If there is a full frame version of Jaws (I know very little about this movie) then you could get that and Zoom it, matte it to 16:9, that’s what is normally done. If it’s a letter box version then when you Zoom it you should be left with very little to no black bars. You have to have a decent TV though, a lot of the crap ones don’t have decent zoom modes. (Guideline: if it was over 40” and you payed less than $600 it’s probably crap).

So you are saying any wide-screen or letterboxed versions of LD(unless squeezed) means I will have black bars all around on a modern wide screen tv, and hence I will be losing image area/space since its basically a 16:9 image implemented WITHIN a 4:3 box?
Unfortunately, zooming doesn't work, as zooming means that picture quality will degrade.

As for which version of "Jaws" to get, the "Signature Collection" versions are the best. There "limited edition" version has the film in CAV and includes a paperback book and CD soundtrack. The standard "Signature Collection" replaces Discs 1 & 2 from the CAV version with a single CLV disc and drops the CD and book.

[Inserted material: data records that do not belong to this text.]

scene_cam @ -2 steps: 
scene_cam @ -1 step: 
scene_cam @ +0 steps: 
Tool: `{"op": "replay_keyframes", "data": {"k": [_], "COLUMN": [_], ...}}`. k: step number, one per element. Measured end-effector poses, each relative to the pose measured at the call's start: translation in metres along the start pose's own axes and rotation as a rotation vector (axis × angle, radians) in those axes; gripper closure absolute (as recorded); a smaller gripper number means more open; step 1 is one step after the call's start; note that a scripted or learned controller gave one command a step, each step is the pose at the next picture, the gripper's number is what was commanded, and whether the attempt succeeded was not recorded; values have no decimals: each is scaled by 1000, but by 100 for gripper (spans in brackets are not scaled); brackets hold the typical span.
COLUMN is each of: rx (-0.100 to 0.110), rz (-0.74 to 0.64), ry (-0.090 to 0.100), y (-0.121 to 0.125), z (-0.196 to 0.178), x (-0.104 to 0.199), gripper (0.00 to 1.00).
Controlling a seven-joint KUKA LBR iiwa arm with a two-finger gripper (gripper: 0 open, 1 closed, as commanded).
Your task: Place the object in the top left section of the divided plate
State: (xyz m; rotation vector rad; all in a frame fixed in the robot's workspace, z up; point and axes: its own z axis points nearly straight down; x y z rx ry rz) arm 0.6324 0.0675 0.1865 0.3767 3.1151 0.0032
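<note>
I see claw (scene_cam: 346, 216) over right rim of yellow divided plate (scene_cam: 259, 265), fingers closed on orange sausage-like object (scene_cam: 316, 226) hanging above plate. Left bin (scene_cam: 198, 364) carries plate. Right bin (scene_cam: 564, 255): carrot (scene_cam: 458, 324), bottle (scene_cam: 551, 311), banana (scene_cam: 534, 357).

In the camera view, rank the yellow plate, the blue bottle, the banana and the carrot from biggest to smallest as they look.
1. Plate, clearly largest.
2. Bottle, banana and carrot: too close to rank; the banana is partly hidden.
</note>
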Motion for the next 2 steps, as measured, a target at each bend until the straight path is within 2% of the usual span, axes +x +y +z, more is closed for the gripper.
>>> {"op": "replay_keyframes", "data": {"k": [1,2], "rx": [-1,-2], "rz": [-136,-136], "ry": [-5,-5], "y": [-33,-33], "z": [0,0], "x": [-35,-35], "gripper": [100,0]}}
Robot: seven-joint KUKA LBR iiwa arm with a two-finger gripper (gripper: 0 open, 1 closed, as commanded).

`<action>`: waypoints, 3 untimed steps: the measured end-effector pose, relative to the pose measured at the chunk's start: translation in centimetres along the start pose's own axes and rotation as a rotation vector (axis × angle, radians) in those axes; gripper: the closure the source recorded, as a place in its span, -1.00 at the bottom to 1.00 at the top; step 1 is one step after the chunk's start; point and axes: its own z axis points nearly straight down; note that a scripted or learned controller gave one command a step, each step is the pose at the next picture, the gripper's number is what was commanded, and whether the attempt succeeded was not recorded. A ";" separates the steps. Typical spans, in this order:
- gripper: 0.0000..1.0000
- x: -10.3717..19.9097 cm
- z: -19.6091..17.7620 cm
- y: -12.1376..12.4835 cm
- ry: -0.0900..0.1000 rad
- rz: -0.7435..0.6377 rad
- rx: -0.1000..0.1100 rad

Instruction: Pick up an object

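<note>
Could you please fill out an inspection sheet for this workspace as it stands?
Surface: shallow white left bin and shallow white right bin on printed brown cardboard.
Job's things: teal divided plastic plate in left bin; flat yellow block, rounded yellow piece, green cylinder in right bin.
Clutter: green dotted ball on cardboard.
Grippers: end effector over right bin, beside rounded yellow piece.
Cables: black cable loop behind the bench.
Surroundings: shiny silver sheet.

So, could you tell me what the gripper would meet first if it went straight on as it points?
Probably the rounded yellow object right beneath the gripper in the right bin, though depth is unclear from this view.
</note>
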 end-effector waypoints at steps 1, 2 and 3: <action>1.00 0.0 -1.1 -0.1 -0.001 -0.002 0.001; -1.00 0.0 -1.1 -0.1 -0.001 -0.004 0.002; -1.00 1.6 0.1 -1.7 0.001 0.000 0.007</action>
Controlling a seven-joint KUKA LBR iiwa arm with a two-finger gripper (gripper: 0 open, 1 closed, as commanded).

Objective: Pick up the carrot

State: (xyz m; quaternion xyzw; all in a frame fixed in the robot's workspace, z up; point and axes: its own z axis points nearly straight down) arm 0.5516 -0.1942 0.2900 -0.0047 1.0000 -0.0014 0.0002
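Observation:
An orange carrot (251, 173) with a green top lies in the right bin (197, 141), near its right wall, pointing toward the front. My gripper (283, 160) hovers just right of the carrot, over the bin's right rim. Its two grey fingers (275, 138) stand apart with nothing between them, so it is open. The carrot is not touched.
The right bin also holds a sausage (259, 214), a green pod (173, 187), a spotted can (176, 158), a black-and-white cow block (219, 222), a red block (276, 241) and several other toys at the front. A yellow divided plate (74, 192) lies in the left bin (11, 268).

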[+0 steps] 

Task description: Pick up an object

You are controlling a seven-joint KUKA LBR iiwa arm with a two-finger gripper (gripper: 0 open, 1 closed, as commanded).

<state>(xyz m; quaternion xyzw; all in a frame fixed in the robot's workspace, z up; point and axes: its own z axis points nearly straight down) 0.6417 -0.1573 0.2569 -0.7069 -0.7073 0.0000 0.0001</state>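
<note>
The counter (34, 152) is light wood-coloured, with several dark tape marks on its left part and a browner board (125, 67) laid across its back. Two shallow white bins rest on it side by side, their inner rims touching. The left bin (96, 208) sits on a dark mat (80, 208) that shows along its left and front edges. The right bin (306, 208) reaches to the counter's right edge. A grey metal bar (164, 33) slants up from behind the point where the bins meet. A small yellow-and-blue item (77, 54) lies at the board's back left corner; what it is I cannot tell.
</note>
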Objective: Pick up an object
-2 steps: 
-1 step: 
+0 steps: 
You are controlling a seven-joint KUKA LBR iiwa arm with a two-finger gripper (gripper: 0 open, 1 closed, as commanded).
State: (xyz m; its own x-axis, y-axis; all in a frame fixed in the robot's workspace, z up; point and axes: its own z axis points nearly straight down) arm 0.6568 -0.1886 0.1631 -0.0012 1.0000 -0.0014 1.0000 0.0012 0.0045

Hey, are you the owner of website? I was reading an article on Signature Collection releases on there yesterday what a coincidence :lol:
I thought the website is a relic from early 2000 that has just stayed up forgotten by the owner.
Frankly if you want to maximise image quality this isn't the hobby for you, just buy it on Blu-ray. There is a reason why nobody makes new LaserDiscs any more after all! Most of us are here because we are interested in the format in some way, either due to the rare content, or the impressive special edition sets, or simply for the interest of seeing an old format in action.

For most films on LD you had two options. Either a pan and scan (or open matte if you're lucky) version that displays the film in 4:3 by cutting off part of the picture (or adding additional picture for open matte) compared to the cinematic version, or a letterbox version that has hard-coded black bars on the top and bottom of the screen. On a modern TV you can zoom in on the latter. Anamorphic LDs were rare simply because most people had 4:3 screens and there was no way to display the image correctly on the vast majority of 4:3 tellies (the most notable exception being certain Sony models which could add letterboxing for you). DVD players fixed this by having the ability to add letterboxing in the DVD player itself but Laserdisc players weren't designed for this as nobody foresaw widescreen TV in 1978.

So with this newfound knowledge in mind, there are actually quite a few reasons you might be interested in getting Jaws on LD. The limited edition boxset as described above is one, and this is fairly typical for the high end of LD collector's boxsets once LD finally found its niche with cinephiles in the late 80s and through the 90s (until DVD killed it). The other interesting Jaws release is that the first ever LaserDisc (or rather, DiscoVision) release way back in the 1970s was the CAV version of Jaws. This of course is pan and scan (it predated the popularity of letterbox releases) and not a great quality transfer so you should only buy this if you are interested in the historical aspect.